→ **What the task asks**:
Records follow. Pull out every line that contains "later".

(Source records)
# # #
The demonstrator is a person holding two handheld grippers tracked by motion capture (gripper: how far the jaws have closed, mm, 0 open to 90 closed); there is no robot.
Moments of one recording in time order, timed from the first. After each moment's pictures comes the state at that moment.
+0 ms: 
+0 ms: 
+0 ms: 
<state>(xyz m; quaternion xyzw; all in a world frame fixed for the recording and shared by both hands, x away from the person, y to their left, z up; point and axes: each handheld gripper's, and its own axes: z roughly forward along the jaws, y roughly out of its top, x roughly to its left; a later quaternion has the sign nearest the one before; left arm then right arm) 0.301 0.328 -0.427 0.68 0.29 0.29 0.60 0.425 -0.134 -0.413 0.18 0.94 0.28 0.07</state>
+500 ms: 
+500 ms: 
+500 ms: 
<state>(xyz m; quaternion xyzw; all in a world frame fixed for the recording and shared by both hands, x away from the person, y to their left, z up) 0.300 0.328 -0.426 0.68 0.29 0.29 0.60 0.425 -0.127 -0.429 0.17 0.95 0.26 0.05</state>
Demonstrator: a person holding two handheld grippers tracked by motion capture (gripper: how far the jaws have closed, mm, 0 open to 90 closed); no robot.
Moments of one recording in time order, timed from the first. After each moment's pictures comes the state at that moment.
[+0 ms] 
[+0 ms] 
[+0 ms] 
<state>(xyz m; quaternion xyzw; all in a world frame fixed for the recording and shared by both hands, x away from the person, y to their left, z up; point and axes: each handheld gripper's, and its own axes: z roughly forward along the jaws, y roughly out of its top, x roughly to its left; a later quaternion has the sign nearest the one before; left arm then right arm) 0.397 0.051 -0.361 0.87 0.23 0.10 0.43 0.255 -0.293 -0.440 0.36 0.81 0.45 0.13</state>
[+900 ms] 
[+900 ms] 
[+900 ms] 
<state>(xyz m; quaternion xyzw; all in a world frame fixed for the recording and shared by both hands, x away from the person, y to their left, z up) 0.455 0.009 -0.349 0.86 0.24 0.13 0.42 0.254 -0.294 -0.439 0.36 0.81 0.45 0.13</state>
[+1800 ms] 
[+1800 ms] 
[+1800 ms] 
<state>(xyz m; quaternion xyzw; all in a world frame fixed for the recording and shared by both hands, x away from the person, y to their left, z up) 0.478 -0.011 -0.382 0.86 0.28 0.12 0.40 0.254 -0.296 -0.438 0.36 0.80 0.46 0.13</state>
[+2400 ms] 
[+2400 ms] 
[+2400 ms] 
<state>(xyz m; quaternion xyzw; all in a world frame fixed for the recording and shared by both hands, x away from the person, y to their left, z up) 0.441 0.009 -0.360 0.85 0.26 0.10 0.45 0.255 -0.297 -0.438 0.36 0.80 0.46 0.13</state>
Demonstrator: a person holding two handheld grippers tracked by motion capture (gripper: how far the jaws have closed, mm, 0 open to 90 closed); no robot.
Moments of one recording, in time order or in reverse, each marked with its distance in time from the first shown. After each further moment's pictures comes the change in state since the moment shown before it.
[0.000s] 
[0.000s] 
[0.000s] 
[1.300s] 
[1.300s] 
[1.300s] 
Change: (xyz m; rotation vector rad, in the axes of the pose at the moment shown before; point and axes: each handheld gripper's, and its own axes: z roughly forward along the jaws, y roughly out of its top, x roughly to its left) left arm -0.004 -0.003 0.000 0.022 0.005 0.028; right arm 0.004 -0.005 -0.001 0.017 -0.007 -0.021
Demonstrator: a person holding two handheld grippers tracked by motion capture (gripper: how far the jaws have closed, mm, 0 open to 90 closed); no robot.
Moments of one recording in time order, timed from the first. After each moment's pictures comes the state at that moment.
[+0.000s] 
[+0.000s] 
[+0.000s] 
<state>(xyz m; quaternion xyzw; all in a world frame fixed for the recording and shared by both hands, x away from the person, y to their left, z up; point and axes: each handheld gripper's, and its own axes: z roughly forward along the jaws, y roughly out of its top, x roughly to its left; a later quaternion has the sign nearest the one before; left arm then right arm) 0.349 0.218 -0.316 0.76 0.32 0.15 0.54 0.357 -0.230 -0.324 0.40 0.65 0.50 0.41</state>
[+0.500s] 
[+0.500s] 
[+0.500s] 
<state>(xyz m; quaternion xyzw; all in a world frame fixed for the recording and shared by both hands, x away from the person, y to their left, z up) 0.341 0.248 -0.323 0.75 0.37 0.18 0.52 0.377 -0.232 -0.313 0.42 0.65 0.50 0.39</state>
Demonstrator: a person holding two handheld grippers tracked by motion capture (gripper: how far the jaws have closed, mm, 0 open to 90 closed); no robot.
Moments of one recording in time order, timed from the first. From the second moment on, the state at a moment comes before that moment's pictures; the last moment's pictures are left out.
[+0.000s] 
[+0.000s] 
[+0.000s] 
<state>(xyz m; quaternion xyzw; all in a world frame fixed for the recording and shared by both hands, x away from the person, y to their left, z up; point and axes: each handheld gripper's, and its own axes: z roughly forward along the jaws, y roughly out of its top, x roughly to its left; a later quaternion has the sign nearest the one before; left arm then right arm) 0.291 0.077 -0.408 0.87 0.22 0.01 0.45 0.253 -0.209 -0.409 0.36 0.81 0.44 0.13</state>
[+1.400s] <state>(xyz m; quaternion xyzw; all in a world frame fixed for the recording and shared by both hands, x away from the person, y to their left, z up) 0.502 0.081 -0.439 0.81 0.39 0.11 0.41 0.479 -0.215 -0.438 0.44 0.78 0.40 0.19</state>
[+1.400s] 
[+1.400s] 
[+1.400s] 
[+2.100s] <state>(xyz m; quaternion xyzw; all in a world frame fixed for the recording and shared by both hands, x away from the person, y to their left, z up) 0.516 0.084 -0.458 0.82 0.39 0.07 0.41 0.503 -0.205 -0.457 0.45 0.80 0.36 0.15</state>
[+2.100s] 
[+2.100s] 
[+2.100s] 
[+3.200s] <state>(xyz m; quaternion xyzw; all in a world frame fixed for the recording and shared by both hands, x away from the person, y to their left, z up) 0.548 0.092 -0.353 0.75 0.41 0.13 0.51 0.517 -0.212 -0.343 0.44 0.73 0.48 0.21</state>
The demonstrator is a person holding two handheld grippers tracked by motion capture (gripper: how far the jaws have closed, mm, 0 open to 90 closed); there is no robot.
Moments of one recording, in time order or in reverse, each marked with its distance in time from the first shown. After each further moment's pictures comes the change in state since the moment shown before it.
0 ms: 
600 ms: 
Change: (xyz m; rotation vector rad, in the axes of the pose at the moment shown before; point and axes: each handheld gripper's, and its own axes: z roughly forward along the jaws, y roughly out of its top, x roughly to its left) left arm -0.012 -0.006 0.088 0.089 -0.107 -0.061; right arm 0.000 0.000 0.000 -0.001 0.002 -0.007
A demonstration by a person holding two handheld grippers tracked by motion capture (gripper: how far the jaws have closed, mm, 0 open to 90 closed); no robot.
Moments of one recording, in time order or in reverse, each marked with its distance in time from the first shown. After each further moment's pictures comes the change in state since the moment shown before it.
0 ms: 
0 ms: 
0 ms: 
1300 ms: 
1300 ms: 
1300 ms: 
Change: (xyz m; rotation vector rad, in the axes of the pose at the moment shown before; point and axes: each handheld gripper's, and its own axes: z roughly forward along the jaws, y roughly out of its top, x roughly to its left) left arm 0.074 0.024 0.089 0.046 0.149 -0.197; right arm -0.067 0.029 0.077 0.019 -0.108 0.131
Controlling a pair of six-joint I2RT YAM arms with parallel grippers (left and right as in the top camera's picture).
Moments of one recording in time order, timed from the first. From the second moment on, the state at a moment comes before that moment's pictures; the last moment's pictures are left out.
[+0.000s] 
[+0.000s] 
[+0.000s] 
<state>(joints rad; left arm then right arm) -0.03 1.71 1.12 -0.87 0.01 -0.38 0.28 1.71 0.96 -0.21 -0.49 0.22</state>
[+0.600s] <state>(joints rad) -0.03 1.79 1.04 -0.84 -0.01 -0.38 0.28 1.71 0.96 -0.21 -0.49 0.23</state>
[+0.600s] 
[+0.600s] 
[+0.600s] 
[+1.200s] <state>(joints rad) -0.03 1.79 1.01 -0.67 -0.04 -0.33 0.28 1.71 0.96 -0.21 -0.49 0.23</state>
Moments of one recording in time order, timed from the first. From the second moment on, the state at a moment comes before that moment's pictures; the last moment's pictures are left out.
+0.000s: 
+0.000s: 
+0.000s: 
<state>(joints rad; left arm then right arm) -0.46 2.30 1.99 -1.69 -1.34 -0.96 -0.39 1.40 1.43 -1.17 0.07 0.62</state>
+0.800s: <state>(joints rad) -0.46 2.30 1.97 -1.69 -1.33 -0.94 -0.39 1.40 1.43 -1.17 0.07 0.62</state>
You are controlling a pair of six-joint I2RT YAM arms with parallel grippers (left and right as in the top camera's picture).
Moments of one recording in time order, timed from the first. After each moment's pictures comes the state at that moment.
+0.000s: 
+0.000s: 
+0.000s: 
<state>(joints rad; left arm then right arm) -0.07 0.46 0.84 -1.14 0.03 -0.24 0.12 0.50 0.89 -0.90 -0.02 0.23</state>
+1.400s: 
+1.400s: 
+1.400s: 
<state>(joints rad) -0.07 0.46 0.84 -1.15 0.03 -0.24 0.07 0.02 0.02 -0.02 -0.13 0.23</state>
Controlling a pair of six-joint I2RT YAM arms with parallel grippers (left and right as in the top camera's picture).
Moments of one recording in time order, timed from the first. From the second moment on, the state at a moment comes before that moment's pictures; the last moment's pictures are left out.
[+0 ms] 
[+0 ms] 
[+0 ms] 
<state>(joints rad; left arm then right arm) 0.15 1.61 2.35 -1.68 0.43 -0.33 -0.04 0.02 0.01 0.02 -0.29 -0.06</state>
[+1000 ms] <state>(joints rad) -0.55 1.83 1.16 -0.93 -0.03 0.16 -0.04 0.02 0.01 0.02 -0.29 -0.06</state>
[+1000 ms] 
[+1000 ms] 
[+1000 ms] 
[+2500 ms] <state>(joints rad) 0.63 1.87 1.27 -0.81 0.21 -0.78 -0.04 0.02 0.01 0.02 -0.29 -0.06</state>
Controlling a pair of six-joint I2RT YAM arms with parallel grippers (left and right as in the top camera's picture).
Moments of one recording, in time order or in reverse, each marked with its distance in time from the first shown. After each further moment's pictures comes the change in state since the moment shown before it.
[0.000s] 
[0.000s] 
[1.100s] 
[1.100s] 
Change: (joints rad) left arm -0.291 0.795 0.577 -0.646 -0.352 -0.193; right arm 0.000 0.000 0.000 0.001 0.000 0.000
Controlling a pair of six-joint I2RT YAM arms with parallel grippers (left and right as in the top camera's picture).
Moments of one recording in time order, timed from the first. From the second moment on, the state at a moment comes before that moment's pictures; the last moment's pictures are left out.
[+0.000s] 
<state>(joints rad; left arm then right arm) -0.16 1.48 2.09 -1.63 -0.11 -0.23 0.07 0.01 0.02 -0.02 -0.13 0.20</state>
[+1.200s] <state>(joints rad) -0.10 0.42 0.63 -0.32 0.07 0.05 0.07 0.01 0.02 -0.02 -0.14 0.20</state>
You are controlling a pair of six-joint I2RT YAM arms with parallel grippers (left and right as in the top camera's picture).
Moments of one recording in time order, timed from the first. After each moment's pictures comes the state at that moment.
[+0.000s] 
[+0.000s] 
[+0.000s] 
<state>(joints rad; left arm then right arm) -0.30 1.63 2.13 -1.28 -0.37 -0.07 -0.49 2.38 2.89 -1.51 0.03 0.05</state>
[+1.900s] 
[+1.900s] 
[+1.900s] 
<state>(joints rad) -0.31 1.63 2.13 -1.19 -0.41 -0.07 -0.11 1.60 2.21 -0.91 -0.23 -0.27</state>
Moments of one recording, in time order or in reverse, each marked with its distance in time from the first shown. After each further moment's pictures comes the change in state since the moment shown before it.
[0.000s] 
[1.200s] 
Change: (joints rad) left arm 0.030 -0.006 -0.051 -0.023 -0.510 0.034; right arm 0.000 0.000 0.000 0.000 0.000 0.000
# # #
→ **Answer box**:
<state>(xyz m; quaternion xyzw; all in a world frame fixed for the recording and shared by both hands, x away from the person, y to their left, z up; point and axes: each handheld gripper's, and its own axes: z roughly forward along the jaws, y roughly out of its top, x roughly to its left; a later quaternion has the sign nearest the one before; left arm then right arm) 0.301 0.328 -0.427 0.68 0.29 0.29 0.60 0.425 -0.134 -0.413 0.18 0.94 0.28 0.07</state>
<state>(xyz m; quaternion xyzw; all in a world frame fixed for the recording and shared by both hands, x away from the person, y to their left, z up; point and axes: each handheld gripper's, and its own axes: z roughly forward along the jaws, y roughly out of its top, x roughly to its left; a later quaternion has the sign nearest the one before; left arm then right arm) 0.397 0.051 -0.361 0.87 0.23 0.10 0.43 0.255 -0.293 -0.440 0.36 0.81 0.45 0.13</state>
<state>(xyz m; quaternion xyzw; all in a world frame fixed for the recording and shared by both hands, x away from the person, y to their left, z up; point and axes: each handheld gripper's, and its own axes: z roughly forward along the jaws, y roughly out of its top, x roughly to its left; a later quaternion has the sign nearest the one before; left arm then right arm) 0.349 0.218 -0.316 0.76 0.32 0.15 0.54 0.357 -0.230 -0.324 0.40 0.65 0.50 0.41</state>
<state>(xyz m; quaternion xyzw; all in a world frame fixed for the recording and shared by both hands, x away from the person, y to their left, z up; point and axes: each handheld gripper's, and its own axes: z roughly forward along the jaws, y roughly out of its top, x roughly to its left; a later quaternion has the sign nearest the one before; left arm then right arm) 0.291 0.077 -0.408 0.87 0.22 0.01 0.45 0.253 -0.209 -0.409 0.36 0.81 0.44 0.13</state>

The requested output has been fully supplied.